Required action: Leave out the pictures and retype, exactly, the lines below from the line with "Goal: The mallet" up to and including the line with "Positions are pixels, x", nothing more.

[Data records]
• • • • •

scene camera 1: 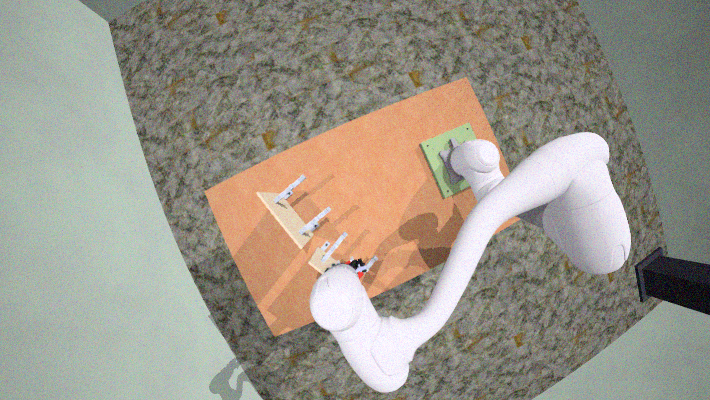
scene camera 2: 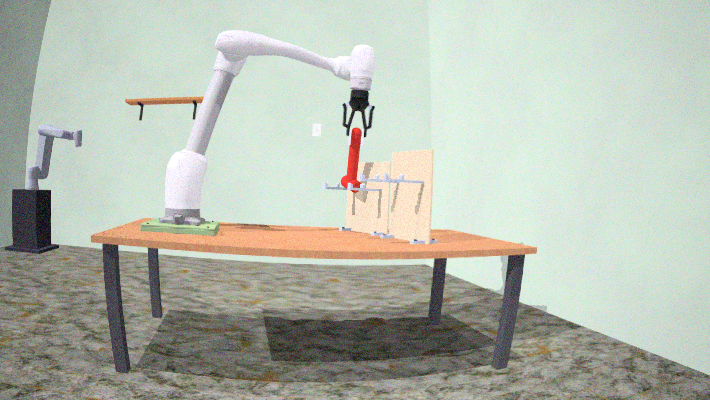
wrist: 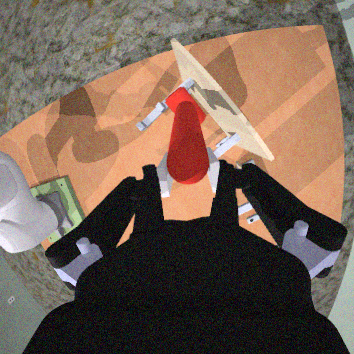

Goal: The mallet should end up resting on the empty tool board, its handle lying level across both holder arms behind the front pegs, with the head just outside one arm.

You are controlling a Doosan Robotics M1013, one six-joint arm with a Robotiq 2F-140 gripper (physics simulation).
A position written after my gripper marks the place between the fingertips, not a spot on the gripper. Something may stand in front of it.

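Observation:
My gripper (scene camera 2: 355,145), same gripper (wrist: 188,159): holding a red mallet (wrist: 187,162). Tool board (scene camera 1: 301,233) present too.

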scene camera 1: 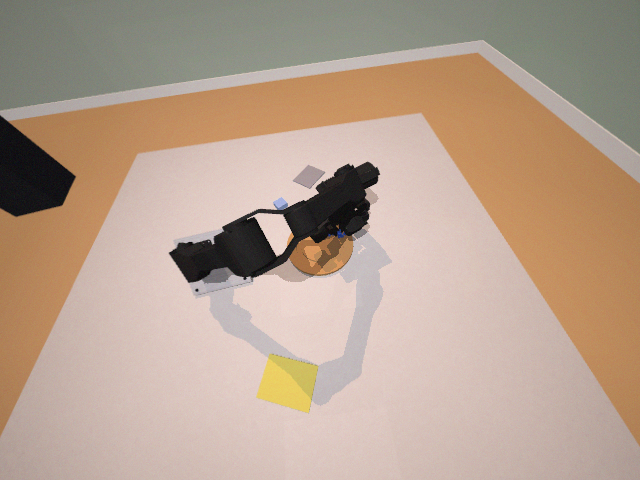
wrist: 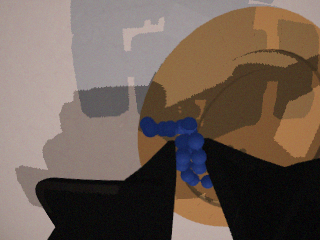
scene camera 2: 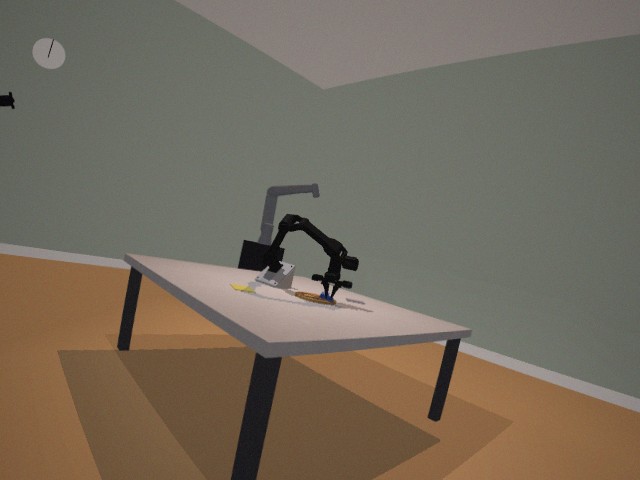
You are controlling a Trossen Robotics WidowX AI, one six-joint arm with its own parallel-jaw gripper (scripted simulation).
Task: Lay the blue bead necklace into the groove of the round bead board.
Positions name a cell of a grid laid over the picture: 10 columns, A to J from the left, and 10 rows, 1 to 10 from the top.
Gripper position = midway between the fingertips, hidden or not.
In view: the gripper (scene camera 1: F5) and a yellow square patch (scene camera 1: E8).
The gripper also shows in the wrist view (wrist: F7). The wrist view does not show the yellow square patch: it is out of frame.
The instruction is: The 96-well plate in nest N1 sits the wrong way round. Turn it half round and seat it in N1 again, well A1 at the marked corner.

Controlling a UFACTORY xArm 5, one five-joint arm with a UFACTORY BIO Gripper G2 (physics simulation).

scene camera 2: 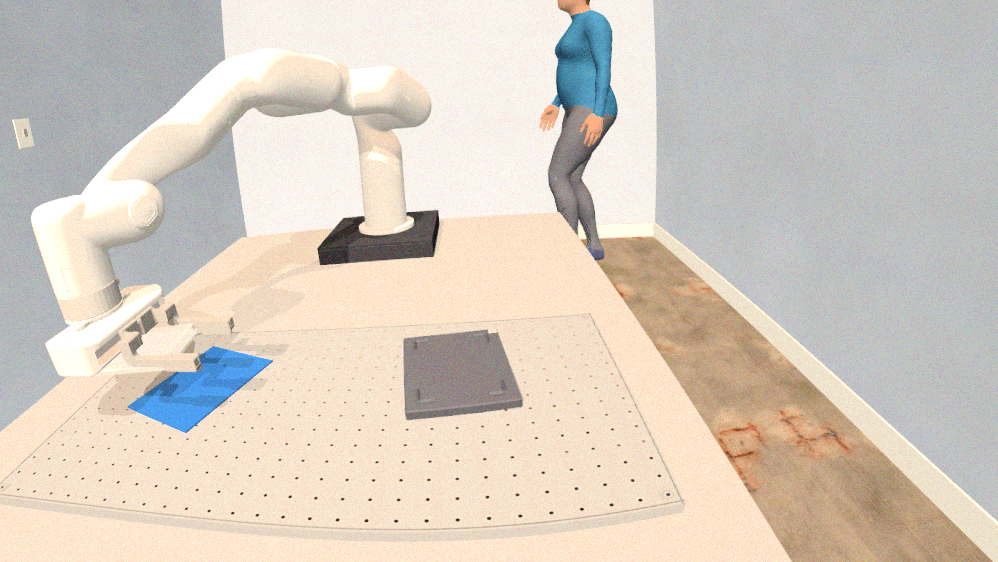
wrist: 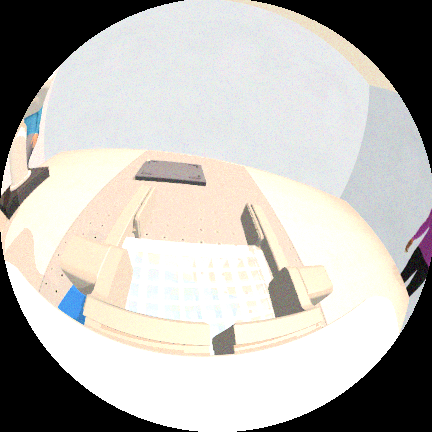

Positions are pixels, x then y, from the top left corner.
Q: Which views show the gripper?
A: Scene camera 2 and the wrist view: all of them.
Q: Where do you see a dark grey nest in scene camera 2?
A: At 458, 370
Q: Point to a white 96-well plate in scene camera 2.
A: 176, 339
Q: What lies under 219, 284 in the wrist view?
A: A white 96-well plate.
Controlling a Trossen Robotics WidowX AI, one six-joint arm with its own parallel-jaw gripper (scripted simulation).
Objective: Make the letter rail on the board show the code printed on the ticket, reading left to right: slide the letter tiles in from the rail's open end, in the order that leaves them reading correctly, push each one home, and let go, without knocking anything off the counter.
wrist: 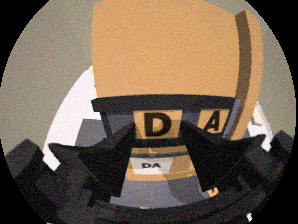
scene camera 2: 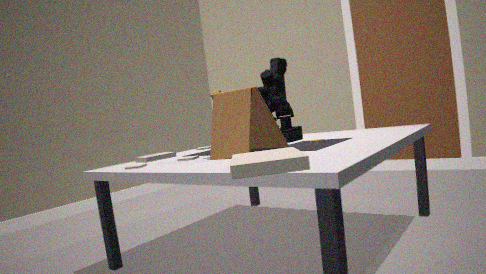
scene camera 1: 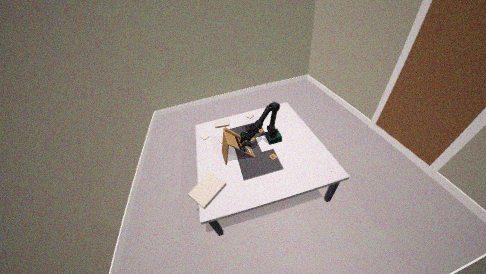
Scene:
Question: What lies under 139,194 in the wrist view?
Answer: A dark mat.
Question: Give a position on a dark mat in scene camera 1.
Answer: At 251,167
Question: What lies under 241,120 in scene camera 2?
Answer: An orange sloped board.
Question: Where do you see an orange sloped board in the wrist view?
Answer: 140,62

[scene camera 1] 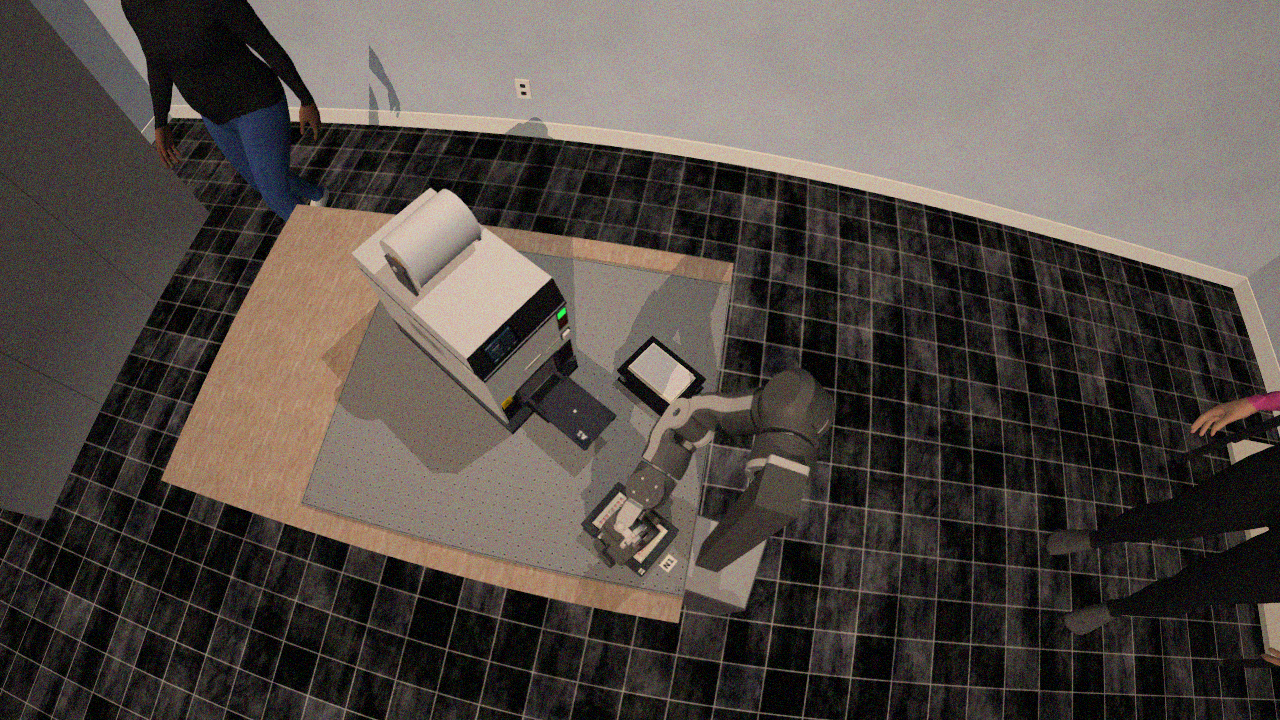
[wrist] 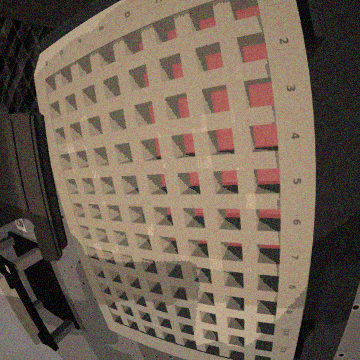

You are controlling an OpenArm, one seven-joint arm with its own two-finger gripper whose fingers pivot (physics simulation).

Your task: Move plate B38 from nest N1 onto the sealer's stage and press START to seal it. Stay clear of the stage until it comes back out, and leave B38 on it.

Note:
The pictures show: my gripper, a white film roll and a dark touchscreen.

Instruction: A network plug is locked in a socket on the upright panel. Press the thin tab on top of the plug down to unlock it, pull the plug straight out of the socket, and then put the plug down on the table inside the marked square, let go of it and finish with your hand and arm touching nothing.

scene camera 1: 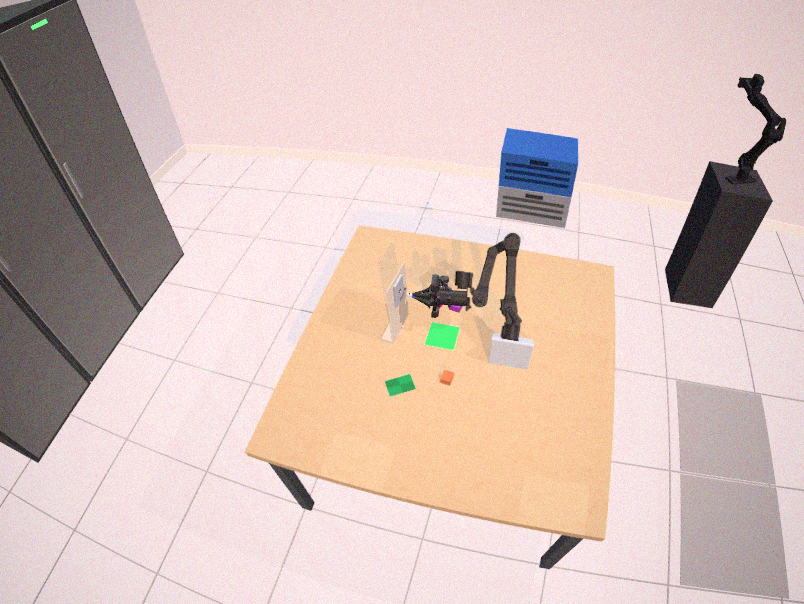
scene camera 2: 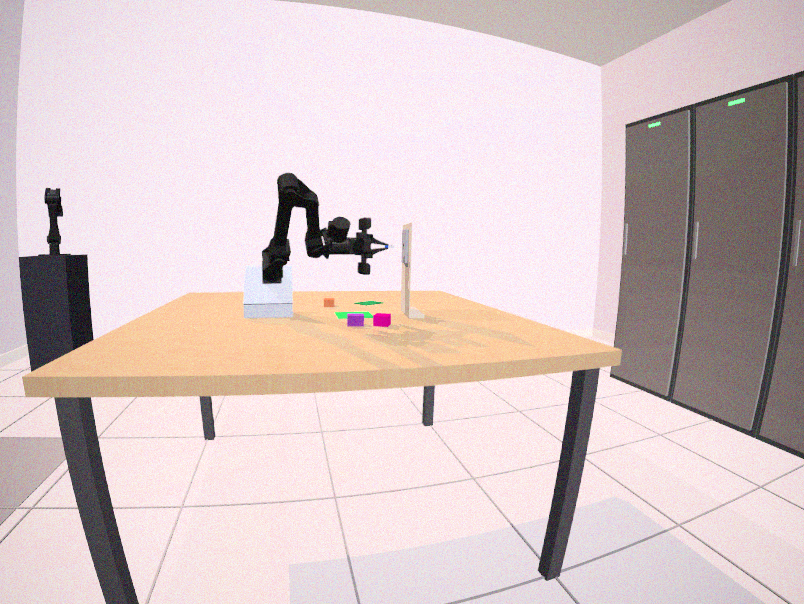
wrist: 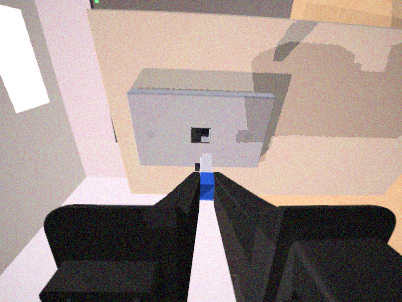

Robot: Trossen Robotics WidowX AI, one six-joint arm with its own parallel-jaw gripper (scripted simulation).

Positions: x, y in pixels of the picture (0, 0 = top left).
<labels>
The gripper shows in scene camera 1 point(412, 295), in scene camera 2 and in the wrist view. One and the same spot on an upright panel: point(scene camera 1: 397, 299) is point(wrist: 219, 161). The same spot on the gripper: point(wrist: 289, 245) is point(scene camera 2: 371, 250).
</labels>
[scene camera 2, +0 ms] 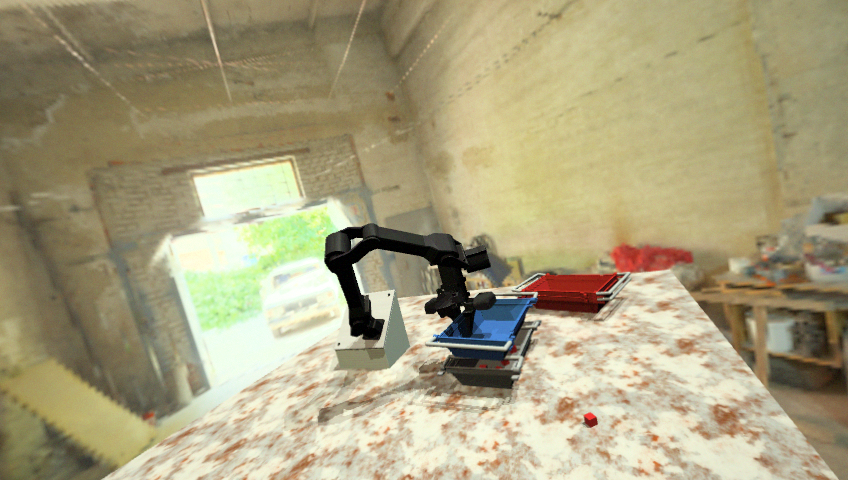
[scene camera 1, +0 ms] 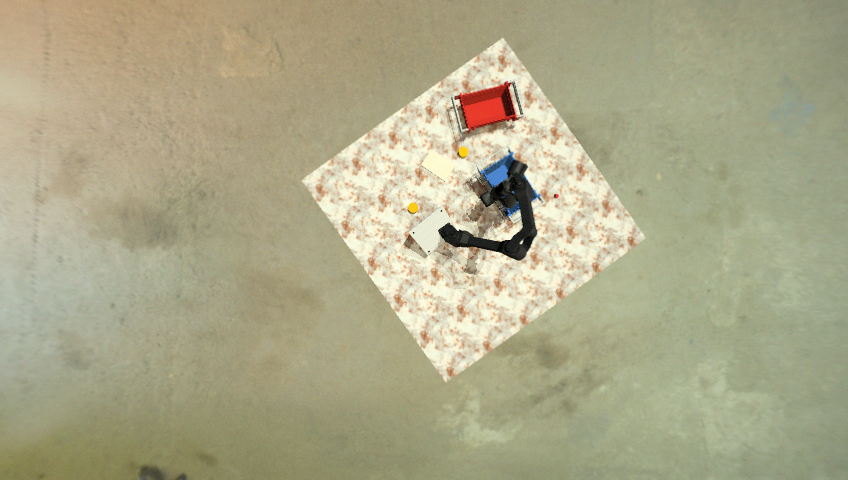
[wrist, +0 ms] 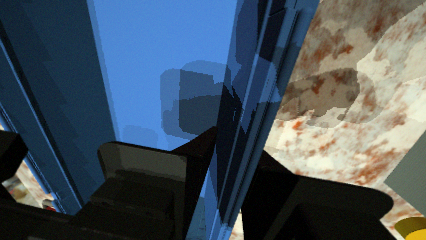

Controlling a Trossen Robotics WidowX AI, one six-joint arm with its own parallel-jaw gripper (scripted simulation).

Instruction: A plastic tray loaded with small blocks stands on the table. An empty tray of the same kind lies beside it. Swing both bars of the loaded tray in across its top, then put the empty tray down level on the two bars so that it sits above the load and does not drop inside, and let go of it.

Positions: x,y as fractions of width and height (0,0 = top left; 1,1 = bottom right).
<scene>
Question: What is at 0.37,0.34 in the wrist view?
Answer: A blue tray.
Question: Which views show the blue tray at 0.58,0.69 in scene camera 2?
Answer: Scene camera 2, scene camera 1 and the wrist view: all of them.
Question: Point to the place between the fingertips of the gripper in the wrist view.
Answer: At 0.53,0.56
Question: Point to a blue tray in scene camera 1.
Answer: At 0.59,0.36
</scene>
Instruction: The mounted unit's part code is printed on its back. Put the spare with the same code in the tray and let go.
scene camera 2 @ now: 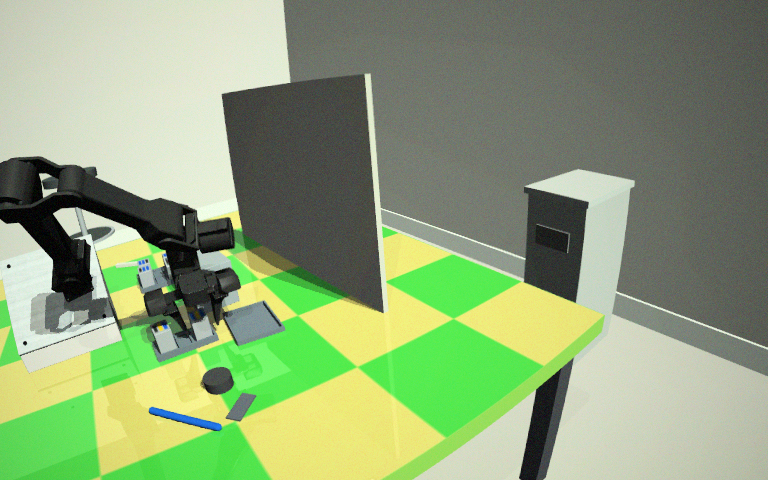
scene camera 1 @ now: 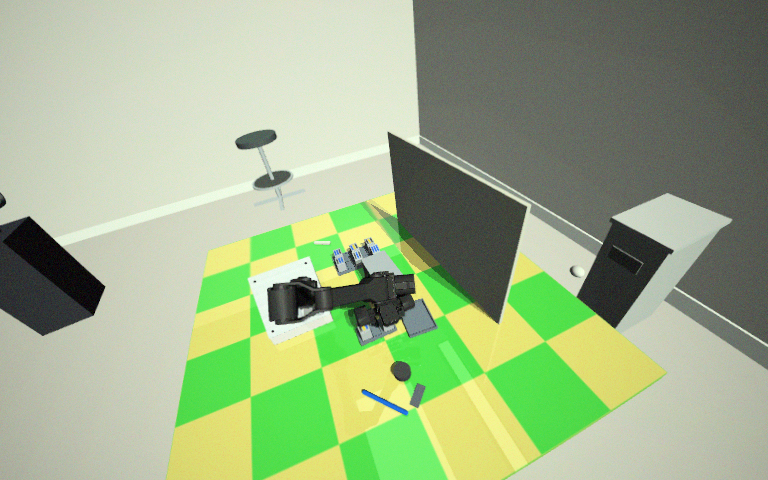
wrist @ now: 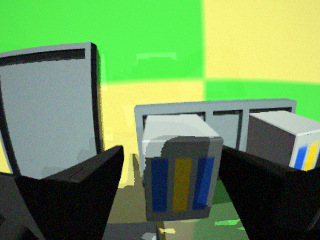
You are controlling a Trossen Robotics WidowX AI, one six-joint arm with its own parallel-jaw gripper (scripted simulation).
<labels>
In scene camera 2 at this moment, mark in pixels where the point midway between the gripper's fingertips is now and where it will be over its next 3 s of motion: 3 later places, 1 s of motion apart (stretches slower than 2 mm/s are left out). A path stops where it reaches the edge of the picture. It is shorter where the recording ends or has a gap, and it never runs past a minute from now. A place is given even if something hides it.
My gripper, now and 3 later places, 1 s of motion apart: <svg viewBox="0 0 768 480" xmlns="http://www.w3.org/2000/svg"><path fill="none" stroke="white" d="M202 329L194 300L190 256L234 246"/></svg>
</labels>
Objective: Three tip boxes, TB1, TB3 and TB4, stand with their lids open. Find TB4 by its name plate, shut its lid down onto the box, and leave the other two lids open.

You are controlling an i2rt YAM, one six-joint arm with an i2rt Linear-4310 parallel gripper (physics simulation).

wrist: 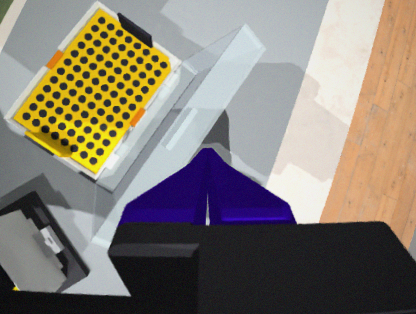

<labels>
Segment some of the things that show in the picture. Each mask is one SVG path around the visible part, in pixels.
My gripper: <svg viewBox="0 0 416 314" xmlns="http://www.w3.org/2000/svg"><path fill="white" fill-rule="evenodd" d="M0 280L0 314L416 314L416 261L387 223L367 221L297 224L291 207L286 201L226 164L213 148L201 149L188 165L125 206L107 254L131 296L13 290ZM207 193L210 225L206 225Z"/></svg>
A yellow perforated piece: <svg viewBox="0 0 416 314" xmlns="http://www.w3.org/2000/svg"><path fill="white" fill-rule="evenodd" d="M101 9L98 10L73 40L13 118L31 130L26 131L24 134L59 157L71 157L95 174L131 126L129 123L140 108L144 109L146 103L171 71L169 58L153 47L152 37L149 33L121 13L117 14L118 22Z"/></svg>
</labels>
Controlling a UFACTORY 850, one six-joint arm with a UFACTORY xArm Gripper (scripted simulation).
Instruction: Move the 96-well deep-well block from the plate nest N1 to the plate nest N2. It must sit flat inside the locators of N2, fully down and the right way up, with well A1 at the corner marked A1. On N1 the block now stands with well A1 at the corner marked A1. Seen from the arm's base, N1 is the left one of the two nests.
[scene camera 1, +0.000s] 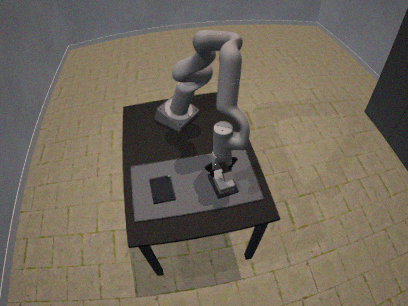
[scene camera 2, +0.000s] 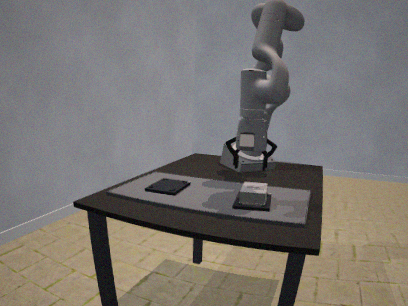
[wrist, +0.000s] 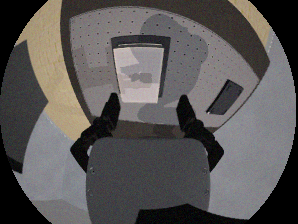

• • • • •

Answer box:
Goal: The mallet should end up resting on the empty tool board, its handle lying level across both holder arms behind the front pegs, with the head just outside one arm.

You are controlling a Doosan Robotics M1013, one six-joint arm with a Robotiq 2F-140 gripper (physics simulation).
A position written after my gripper marks the place between the fingertips, not a spot on the gripper. Something may stand in front of it.

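Observation:
My gripper (scene camera 2: 355,145), same gripper (wrist: 188,159): holding a red mallet (wrist: 187,162). Tool board (scene camera 1: 301,233) present too.
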
scene camera 1: 
wrist: 
scene camera 2: 
You are controlling a Trossen Robotics WidowX AI, one six-joint arm with its own parallel-jaw gripper (scripted simulation).
Task: Lay the blue bead necklace into the groove of the round bead board.
Positions name a cell of a grid laid over the picture: 10 columns, A to J from the left, and 10 rows, 1 to 10 from the top.
Gripper position = midway between the fingertips, hidden or not.
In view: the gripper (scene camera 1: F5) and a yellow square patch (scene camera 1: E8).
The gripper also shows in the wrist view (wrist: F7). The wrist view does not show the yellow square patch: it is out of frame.
The instruction is: The 96-well plate in nest N1 sits the wrong way round. Turn it half round and seat it in N1 again, well A1 at the marked corner.

Controlling a UFACTORY xArm 5, one five-joint arm with a UFACTORY BIO Gripper G2 (physics simulation).

scene camera 2: 
wrist: 

Positions are pixels, x then y, from the top left corner.

What appears above is the complete answer to the exercise.